■ Task goal: Would you extract the whole listing below and retype it exactly?

■ Available data:

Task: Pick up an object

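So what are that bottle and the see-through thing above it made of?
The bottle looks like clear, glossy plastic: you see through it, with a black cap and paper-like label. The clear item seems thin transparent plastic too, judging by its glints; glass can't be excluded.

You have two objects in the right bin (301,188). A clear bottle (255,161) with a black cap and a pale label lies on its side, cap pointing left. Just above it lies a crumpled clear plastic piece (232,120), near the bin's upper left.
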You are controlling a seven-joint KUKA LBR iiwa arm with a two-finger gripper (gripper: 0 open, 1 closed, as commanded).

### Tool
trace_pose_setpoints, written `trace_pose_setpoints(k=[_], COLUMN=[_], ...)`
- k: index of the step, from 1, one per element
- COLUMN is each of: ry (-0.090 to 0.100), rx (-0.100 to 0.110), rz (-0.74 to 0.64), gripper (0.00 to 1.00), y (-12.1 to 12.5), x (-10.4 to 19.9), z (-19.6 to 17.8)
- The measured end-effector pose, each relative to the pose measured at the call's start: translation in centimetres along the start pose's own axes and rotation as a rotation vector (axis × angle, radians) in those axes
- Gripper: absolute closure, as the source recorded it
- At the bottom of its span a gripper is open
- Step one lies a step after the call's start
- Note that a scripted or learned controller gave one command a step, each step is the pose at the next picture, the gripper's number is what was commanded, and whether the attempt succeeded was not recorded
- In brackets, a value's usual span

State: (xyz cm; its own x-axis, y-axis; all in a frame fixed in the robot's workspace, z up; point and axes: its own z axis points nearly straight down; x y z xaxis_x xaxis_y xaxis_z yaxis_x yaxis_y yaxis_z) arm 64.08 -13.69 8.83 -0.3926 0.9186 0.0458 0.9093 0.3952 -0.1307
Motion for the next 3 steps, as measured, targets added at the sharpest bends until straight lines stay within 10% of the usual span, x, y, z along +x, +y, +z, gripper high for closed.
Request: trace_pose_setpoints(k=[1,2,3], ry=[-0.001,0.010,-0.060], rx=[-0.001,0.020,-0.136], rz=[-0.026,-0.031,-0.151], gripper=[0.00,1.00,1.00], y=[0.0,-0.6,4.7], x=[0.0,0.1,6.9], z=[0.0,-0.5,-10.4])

■ Written response:
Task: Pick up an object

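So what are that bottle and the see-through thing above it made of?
The bottle looks like clear, glossy plastic: you see through it, with a black cap and paper-like label. The clear item seems thin transparent plastic too, judging by its glints; glass can't be excluded.

You have two objects in the right bin (301,188). A clear bottle (255,161) with a black cap and a pale label lies on its side, cap pointing left. Just above it lies a crumpled clear plastic piece (232,120), near the bin's upper left.
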You are controlling a seven-joint KUKA LBR iiwa arm with a two-finger gripper (gripper: 0 open, 1 closed, as commanded).

### Tool
trace_pose_setpoints, written `trace_pose_setpoints(k=[_], COLUMN=[_], ...)`
- k: index of the step, from 1, one per element
- COLUMN is each of: ry (-0.090 to 0.100), rx (-0.100 to 0.110), rz (-0.74 to 0.64), gripper (0.00 to 1.00), y (-12.1 to 12.5), x (-10.4 to 19.9), z (-19.6 to 17.8)
- The measured end-effector pose, each relative to the pose measured at the call's start: translation in centimetres along the start pose's own axes and rotation as a rotation vector (axis × angle, radians) in those axes
- Gripper: absolute closure, as the source recorded it
- At the bottom of its span a gripper is open
- Step one lies a step after the call's start
- Note that a scripted or learned controller gave one command a step, each step is the pose at the next picture, the gripper's number is what was commanded, and whether the attempt succeeded was not recorded
- In brackets, a value's usual span

State: (xyz cm; its own x-axis, y-axis; all in a frame fixed in the robot's workspace, z up; point and axes: its own z axis points nearly straight down; x y z xaxis_x xaxis_y xaxis_z yaxis_x yaxis_y yaxis_z) arm 64.08 -13.69 8.83 -0.3926 0.9186 0.0458 0.9093 0.3952 -0.1307
Motion for the next 3 steps, as measured, targets added at the sharpest bends until straight lines stay within 10% of the usual span, x, y, z along +x, +y, +z, gripper high for closed.
Request: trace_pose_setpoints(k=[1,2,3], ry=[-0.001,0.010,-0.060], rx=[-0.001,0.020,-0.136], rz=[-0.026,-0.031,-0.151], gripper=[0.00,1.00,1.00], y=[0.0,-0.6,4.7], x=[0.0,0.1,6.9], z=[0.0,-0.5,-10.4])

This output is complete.